S. Murakami, H. Yamada, M. Sasao, M. Isobe, T. Ozaki, T. Saida, P. Goncharov, J. F. Lyon, M. Osakabe, T. Seki, Y. Takeiri, Y. Oka, K. Tumori, K. Ikeda, T. Mutoh, R. Kumazawa, K. Saito, Y. Torii, T. Watari, A. Wakasa, K. Y. Watanabe, H. Funaba, M. Yokoyama, H. Maassberg, C. D. Beidler, A. Fukuyama, K. Itoh, K. Ohkubo, O. Kaneko, A. Komori, O. Motojima, LHD Experimental Group
Fusion Science and Technology | Volume 46 | Number 2 | September 2004 | Pages 241-247
Technical Papers | Stellarators | doi.org/10.13182/FST04-A561
Articles are hosted by Taylor and Francis Online.

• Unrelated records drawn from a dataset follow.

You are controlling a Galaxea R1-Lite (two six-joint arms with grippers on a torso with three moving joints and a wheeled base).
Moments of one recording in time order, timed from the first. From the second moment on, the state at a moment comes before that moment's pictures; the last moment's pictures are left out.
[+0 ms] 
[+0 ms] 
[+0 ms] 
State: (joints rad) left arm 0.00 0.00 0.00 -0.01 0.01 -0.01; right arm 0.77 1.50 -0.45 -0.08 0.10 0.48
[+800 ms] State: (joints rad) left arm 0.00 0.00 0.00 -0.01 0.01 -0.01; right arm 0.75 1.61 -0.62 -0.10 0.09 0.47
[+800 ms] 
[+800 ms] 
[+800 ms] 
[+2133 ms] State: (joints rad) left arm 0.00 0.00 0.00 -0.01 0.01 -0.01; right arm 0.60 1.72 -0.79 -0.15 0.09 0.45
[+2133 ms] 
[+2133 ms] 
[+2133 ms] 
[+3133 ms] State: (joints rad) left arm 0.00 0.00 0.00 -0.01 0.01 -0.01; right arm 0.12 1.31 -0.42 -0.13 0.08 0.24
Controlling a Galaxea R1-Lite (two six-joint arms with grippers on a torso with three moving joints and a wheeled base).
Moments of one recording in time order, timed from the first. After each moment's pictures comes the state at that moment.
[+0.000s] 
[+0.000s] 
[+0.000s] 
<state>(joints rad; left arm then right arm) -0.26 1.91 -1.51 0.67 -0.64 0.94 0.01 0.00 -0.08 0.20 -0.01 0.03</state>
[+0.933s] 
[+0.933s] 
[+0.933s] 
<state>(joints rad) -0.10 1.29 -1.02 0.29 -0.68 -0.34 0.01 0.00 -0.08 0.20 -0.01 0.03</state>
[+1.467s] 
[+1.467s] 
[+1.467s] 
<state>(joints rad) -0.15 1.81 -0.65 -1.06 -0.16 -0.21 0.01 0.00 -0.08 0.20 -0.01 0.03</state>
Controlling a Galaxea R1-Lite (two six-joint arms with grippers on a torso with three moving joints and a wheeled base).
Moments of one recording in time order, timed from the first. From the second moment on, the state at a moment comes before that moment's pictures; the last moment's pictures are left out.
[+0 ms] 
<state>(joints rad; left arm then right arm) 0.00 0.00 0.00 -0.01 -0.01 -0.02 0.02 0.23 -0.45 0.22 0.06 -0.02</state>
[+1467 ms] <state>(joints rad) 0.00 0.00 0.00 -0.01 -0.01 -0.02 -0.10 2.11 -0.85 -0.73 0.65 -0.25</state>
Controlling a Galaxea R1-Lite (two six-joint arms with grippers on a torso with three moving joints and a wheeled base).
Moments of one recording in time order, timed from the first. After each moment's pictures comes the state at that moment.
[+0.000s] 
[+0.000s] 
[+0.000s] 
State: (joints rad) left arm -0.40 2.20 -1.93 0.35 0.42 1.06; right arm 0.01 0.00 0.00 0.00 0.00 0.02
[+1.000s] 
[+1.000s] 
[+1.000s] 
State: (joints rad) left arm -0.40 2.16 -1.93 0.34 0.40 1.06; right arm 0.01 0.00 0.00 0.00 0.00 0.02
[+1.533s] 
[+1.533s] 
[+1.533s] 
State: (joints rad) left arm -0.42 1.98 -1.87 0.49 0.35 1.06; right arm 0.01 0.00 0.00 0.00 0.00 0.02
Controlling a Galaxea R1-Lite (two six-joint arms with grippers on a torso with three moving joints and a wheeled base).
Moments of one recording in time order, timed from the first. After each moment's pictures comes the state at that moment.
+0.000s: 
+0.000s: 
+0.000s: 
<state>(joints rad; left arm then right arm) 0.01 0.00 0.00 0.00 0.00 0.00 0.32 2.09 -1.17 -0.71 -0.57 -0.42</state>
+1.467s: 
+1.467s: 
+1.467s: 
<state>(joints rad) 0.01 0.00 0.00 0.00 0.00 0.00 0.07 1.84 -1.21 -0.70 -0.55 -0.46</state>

Confinement of energetic ions from neutral beam injection heating is investigated by changing the magnetic field configuration of the Large Helical Device from a classical heliotron configuration to an optimized neoclassical transport configuration to a level typical of "advanced stellarators." The experimental results show the highest count rate of fast neutral particles not in the optimized configuration but in the inward-shifted one. The GNET simulation results show a relatively good agreement with the experimental results, and they also show a lower energy loss rate in the optimized configuration. This contradiction can be explained by the radial profile of the energetic ions. The relatively good agreement between experimental and simulation results suggest that ripple transport (neoclassical) dominates the energetic ion confinement and that the optimization process is effective in improving confinement in helical systems.